Moment of Inertia Problem: Perpendicular Axes THM

[ultimateceej]

[SOLVED] Moment of Inertia Problem: Perpendicular Axes THM

Homework Statement

First, the problem asked us to basically prove the Perp. Axes Thm and then use it to prove that the MoI of a thin, uniform square sheet with mass M and side L through ANY axis in its plane is equal to 1/2 M L^2

Homework Equations

The moment of inertia for a square sheet of a perpendicular axis through its center of mass is 1/6 M L^2

The Attempt at a Solution

First, I tried to simply say that I_x is perp. to I_y and that their sum is I_o which is equal to 1/6 M L^2 (above). And since the square is uniform, I_x = I_y = 1/2 I_o but this gave me I_x = 1/12 M L^2. Is it possible that the book has a misprint? How is it possible for the moments of inertia of an axis in the plane to be 3 times the MoI through the center of mass?

 

[ultimateceej]

Nevermind, physics teacher confirms the the typo. The correct answer is what I got, I_x = 1/12 M L^2

 

[Moetasim]

The Perpendicular Axes Theorem states that the moment of inertia for a planar object through any axis perpendicular to the plane is equal to the sum of the moments of inertia about two perpendicular axes lying in the plane and intersecting at the given axis. This theorem is useful in simplifying the calculation of moments of inertia for complex shapes.

In the given problem, we are asked to prove that the moment of inertia for a thin, uniform square sheet through any axis in its plane is equal to 1/2 ML^2. To solve this problem, we can use the Perpendicular Axes Theorem. First, we can calculate the moment of inertia through the center of mass of the square sheet, which is given by 1/6 ML^2. Then, we can use the theorem to find the moments of inertia about two perpendicular axes in the plane, which intersect at the given axis. Since the square sheet is uniform, these two moments of inertia will be equal and can be denoted as I_x and I_y. Using the Perpendicular Axes Theorem, we get I_x + I_y = 1/6 ML^2. Since I_x = I_y, we can rewrite this as 2I_x = 1/6 ML^2, or I_x = 1/12 ML^2. This is the moment of inertia about one of the perpendicular axes in the plane. However, since the square sheet is symmetric, the moment of inertia about the other perpendicular axis will also be equal to 1/12 ML^2. Therefore, the total moment of inertia about the given axis is equal to 1/12 ML^2 + 1/12 ML^2 = 1/6 ML^2, which is equal to 1/2 ML^2 as desired.
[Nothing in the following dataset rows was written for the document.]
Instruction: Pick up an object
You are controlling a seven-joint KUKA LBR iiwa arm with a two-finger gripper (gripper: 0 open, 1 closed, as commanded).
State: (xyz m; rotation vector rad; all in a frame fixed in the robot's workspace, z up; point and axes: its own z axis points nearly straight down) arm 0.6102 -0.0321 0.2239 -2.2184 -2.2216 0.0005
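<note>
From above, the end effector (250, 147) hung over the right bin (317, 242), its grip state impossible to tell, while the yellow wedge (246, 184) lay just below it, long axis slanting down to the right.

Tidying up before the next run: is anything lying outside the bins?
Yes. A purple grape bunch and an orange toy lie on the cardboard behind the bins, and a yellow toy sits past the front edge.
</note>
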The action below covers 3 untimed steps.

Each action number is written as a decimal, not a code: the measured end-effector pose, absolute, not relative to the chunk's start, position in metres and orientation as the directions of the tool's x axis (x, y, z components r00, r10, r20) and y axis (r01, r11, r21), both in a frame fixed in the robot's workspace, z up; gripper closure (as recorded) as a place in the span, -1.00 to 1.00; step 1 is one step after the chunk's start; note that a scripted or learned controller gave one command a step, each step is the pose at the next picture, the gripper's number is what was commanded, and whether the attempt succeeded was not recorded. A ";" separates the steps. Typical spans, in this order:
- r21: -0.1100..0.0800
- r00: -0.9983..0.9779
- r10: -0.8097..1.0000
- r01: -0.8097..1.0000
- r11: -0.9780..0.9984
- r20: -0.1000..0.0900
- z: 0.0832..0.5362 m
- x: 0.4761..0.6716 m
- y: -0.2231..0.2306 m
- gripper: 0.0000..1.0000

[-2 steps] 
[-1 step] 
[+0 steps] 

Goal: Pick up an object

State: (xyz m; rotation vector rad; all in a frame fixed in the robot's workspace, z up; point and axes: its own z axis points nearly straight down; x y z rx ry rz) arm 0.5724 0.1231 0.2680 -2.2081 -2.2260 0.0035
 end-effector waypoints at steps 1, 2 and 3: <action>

In conclusion, it is not a misprint in the book. The moments of inertia about the two perpendicular axes in the plane are not 3 times the moment of inertia through the center of mass, but rather equal to 1/12 ML^2 each. The Perpendicular Axes Theorem allows us to find the moment of inertia about any axis in the plane by using the moments of inertia about two perpendicular axes.